Modular monadic architectures enabling encapsulation, late binding, and dynamic agent-set management while preserving stationarity of structural laws, critical for multi-agent and cyber-physical systems (Howard et al., 3 Jun 2024).
Causal constraints models for equilibrium and functional laws, resolving the limitations of SCMs in semistable or functional-invariant settings (Blom et al., 2018).
Generalized SEMs (GSEMs) for dynamical systems with infinitely many variables, making explicit the mapping from interventions and contexts to outcomes, particularly in hybrid systems or systems with piecewise trajectories (Peters et al., 2021).

Limitations arise when the system fails to stably converge under intervention (violating required regularity), when required trajectory spaces are not modular or sufficiently rich (e.g., in semistable oscillators), when certain constraints cannot be modeled as pure equations (necessitating CCMs), or when structure discovery is confounded by high-dimensionality, noise or nonfaithfulness.

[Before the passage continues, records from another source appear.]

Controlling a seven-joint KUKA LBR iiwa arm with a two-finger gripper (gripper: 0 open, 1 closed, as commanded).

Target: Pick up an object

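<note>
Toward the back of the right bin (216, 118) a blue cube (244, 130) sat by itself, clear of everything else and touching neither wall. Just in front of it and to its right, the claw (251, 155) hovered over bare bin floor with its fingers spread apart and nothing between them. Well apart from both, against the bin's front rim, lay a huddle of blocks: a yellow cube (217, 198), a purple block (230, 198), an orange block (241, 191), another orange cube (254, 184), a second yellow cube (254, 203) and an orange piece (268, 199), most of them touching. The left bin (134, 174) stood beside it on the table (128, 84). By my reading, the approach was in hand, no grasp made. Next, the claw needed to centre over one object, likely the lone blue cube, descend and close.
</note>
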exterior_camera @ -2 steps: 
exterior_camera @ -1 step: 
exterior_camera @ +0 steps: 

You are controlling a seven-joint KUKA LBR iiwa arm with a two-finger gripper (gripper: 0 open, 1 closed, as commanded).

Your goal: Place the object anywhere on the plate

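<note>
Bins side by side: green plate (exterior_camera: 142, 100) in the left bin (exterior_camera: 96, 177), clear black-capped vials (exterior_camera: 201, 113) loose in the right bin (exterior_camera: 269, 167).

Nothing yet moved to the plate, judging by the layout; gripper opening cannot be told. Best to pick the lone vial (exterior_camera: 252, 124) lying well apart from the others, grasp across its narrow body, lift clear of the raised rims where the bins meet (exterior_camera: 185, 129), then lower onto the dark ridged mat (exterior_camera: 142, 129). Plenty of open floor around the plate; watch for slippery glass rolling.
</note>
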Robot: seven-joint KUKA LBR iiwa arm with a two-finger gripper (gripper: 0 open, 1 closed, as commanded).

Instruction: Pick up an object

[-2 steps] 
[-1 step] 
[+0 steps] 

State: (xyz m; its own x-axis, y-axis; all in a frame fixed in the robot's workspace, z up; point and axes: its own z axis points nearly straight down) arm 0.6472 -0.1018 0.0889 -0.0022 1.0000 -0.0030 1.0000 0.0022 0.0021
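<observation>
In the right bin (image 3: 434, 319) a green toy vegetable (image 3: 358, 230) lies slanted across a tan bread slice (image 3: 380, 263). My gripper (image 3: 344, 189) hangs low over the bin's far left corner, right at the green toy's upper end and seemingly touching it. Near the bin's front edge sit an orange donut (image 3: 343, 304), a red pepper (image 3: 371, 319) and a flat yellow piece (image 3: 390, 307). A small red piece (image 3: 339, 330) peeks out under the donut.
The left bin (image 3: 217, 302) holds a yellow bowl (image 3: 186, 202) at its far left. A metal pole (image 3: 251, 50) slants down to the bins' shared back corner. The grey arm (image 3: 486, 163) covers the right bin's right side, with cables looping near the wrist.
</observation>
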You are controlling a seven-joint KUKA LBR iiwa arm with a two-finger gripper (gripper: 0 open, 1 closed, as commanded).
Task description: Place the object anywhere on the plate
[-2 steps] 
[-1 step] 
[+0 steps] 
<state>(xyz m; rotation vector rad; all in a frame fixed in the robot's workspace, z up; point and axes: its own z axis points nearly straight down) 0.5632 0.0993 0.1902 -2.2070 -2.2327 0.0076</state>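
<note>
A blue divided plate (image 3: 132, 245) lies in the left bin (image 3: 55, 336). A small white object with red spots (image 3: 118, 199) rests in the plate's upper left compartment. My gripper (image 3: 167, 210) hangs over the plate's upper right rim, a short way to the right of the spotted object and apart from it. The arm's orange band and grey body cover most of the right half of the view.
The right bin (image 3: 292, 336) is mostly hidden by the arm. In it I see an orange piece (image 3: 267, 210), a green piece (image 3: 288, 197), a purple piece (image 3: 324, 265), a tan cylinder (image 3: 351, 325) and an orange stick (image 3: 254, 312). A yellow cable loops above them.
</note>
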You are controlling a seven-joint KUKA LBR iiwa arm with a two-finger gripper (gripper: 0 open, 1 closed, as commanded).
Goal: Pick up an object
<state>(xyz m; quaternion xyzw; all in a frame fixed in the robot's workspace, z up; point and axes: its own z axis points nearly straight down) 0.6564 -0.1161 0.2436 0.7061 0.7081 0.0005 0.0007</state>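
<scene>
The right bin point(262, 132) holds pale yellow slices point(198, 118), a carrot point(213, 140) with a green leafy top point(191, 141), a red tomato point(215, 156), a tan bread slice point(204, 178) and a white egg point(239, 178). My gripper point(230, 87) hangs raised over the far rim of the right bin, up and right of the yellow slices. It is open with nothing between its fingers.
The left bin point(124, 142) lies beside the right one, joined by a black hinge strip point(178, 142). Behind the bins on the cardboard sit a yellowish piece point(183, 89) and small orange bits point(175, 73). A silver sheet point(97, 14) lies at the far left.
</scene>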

Further theoretical challenges include the development of a full do-calculus for dynamic continuous-time systems, extensions to partial differential equations and hybrid models, robustness to latent confounding, and optimal experimental design for trajectory-based interventions (Peters et al., 2020, Boeken et al., 3 Jun 2024).

Bibliographic Overview

Major formal developments of DSCMs and related frameworks are provided by Boeken & Mooij (Boeken et al., 3 Jun 2024), Bongers et al., Peters et al. (Peters et al., 2020), Rubenstein et al. (Rubenstein et al., 2016), Halpern & Peters (Peters et al., 2021). Empirical and algorithmic advances are documented in robotics and reinforcement learning (Murillo-Gonzalez et al., 8 Aug 2025), time-varying causal structure discovery (Wang et al., 11 Jan 2025), simulation-free learning (Rimawi-Fine et al., 18 Oct 2025), modularization and encapsulation in autonomous systems (Howard et al., 3 Jun 2024), and the integration of process graphs for spectral and path-rule causal inference (Reiter et al., 2023).

Taken together, Dynamic Structural Causal Models unify the theory and practice of causal inference in dynamical systems. They provide a bridge between statistical time-series, stochastic dynamics, control theory, and structural causal semantics—supporting rigorous identification, efficient representation, and principled policy synthesis in complex temporal domains.